§ **Problem details**: A word-for-word copy of the data, pictures excluded, is what this task asks for.

-----

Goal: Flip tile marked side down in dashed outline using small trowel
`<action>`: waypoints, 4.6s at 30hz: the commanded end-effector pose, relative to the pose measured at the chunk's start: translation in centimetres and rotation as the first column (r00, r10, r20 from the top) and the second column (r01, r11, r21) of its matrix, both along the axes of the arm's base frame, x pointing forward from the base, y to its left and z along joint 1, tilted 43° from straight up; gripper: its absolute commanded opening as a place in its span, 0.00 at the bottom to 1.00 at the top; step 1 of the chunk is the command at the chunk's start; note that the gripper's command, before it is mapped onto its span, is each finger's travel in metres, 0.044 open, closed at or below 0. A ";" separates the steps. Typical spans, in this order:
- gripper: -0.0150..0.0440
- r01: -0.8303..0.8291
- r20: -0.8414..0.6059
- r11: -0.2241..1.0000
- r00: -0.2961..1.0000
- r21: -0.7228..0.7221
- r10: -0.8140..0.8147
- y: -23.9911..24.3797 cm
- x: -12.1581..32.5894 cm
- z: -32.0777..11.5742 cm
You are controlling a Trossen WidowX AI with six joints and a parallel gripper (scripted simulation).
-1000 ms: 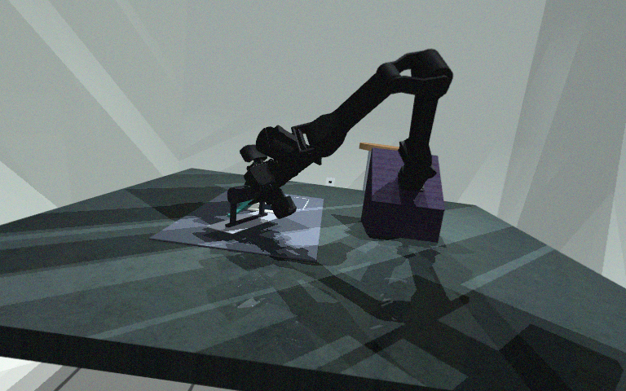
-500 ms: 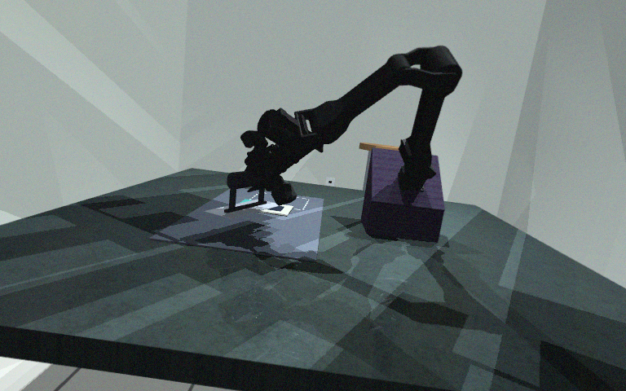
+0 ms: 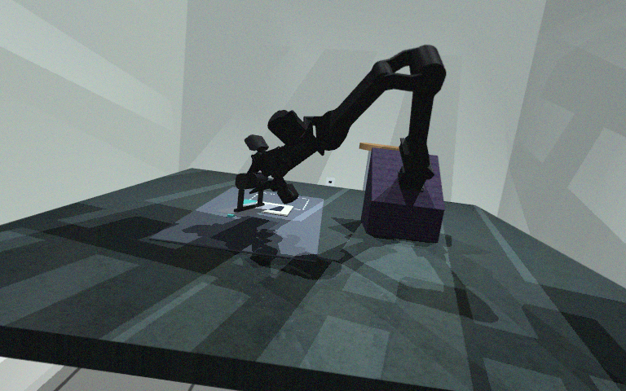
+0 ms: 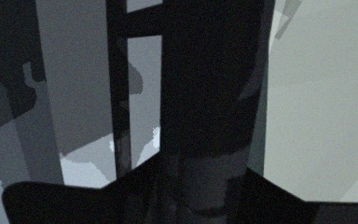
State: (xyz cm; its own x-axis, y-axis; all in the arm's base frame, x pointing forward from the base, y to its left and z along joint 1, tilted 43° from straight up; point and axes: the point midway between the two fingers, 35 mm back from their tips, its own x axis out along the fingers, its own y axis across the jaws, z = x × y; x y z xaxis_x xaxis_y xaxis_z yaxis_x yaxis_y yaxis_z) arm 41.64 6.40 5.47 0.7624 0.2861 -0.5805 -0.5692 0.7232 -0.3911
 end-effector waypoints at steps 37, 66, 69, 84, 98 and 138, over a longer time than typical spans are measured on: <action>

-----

§ **Answer to this exercise**:
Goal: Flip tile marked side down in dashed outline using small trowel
`<action>`: waypoints, 4.6s at 30hz: the commanded end-effector pose, relative to the pose measured at the chunk's start: translation in centimetres and rotation as the first column (r00, r10, r20 from the top) and the second column (r01, r11, r21) of its matrix, both along the axes of the arm's base frame, x pointing forward from the base, y to its left and z along joint 1, tilted 43° from straight up; gripper: its absolute commanded opening as a place in its span, 0.00 at the bottom to 1.00 at the top; step 1 of the chunk is the command at the chunk's start; note that the gripper's command, before it is mapped onto its span, is each finger's travel in metres, 0.044 open, closed at or below 0. A ";" separates the steps. Typical spans, in this order:
- gripper: -0.0150..0.0440
- r01: -0.8303..0.8291
- r20: -0.8414..0.6059
- r11: -0.2241..1.0000
- r00: -0.2961..1.0000
- r21: -0.7228..0.7221
- r10: -0.8140..0.8147
- y: -23.9911..24.3797 cm
- x: -12.1581..32.5894 cm
- z: -32.0777..11.5742 cm
You are controlling a Trossen WidowX AI with six joints and a parallel gripper (scripted simulation).
-1000 ms: 
-500 ms: 
+0 ms: 
+0 ms: 
State: (xyz cm; its own x-axis, y-axis; all in the arm's base frame, x pointing forward from the base, y to its left and z along joint 1, tilted 43° from straight up; point and axes: the point midway between the two fingers, 35 mm back from their tips, its own x axis out along the fingers, its own y axis across the jaws, z = x × y; x y z xaxis_x xaxis_y xaxis_z yaxis_x yaxis_y yaxis_z) arm 41.64 6.40 5.47 0.7624 0.2861 -0.5805 -0.5692 0.7232 -0.3911
 end-effector waypoints at steps 37, 66, 69, 84, 98 and 138, over a longer time than typical spans are measured on: <action>

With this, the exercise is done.